8.2. The Contractor shall not be liable for any indirect, special or consequential loss or damage, including but not limited to loss of profit, loss of business, or depletion of goodwill.
9. OWNERSHIP OF INTELLECTUAL PROPERTY
9.1. All intellectual property and related material (the "Intellectual Property") that is developed or produced by the Contractor for the Services will be the property of the Contractor. The Client is granted a non-exclusive licence of the Intellectual Property limited to the use by the Client of the Services at the Site.
9.2. Title, copyright, intellectual property, distribution, and moral rights of the Intellectual Property remain exclusively with the Contractor.
10. TERMINATION
10.1. The Contractor shall be entitled to terminate the provision of the Services if the Client has failed to pay any sum due in accordance with these terms and the Contractor has given the Client seven day’s notice in writing of its intention to terminate.
10.2. In the alternative, and without prejudice to its right to terminate under 10.1 above, the Contractor may suspend all or part of the Services if the Client has failed to pay any sum due in accordance with these terms and the Contractor has given the Client seven day’s notice in writing of its intention to suspend. Upon payment of the outstanding amount and interest in accordance with clause 7, the Contractor will resume the Services. The Client shall pay to the Contractor an amount equal to all loss, cost and expense incurred by the Contractor as a result of the suspension.
10.3. Either party may terminate the Agreement with immediate effect in the event of material breach or insolvency of the other party.
11. WARRANTIES
11.2. Upon completion or termination of the Services, the Contractor shall provide the Client with a summary handover report, which may include configuration details, system documentation, access credentials, and other relevant information required for the ongoing use and maintenance of the installed systems. The Contractor shall not retain administrative access unless otherwise agreed in writing. Any further support beyond the handover will be subject to a separate agreement.

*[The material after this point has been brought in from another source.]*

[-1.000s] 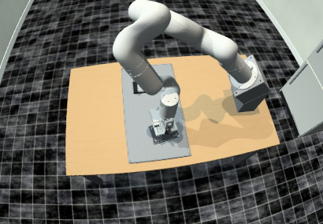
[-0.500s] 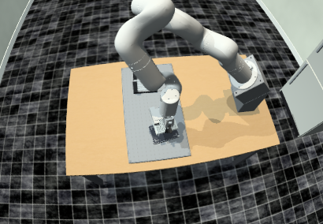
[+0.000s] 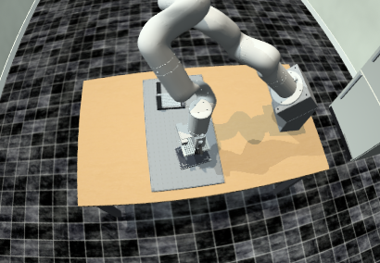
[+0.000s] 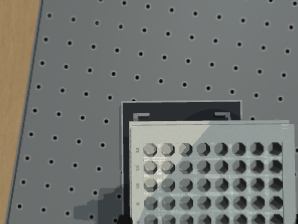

11.1. All equipment and materials supplied by or on behalf of the Contractor for the Services is guaranteed for one year following completion of the Services. In the event of any failure of such equipment or materials within this period will be replaced or repaired by the Contractor, at the Contractor’s discretion, without cost to the Client.
12. CAPACITY / INDEPENDENT CONTRACTOR
12.1. In providing the Services it is expressly agreed that the Contractor is acting as an independent contractor and not as an employee. The Contractor and the Client acknowledge that no partnership, employment or joint venture is created between them.
13. AUTONOMY
13.1. Except as otherwise provided, the Contractor will have full control over working time, methods, and decision making in relation to provision of the Services. The Contractor will work autonomously and not at the direction of the Client. However, the Contractor will be responsive to the reasonable needs and concerns of the Client.
14. NO EXCLUSIVITY
14.1. The Parties acknowledge that this agreement is non-exclusive and that either Party will be free, during and after the Term, to engage or contract with third parties for the provision of services similar to the Services.
15. CONFIDENTIALITY
15.1. Each party agrees to keep confidential and not disclose to any third party any confidential information received from the other party in relation to the Services without prior written consent, except as required by law.
15.2. The Contractor shall comply with applicable data protection legislation, including the UK General Data Protection Regulation (UK GDPR) and the Data Protection Act 2018. Where the Contractor processes personal data on behalf of the Client, it shall do so solely for the purpose of providing the Services, and shall take appropriate technical and organisational measures to safeguard such data against unauthorised or unlawful processing, accidental loss, destruction, or damage.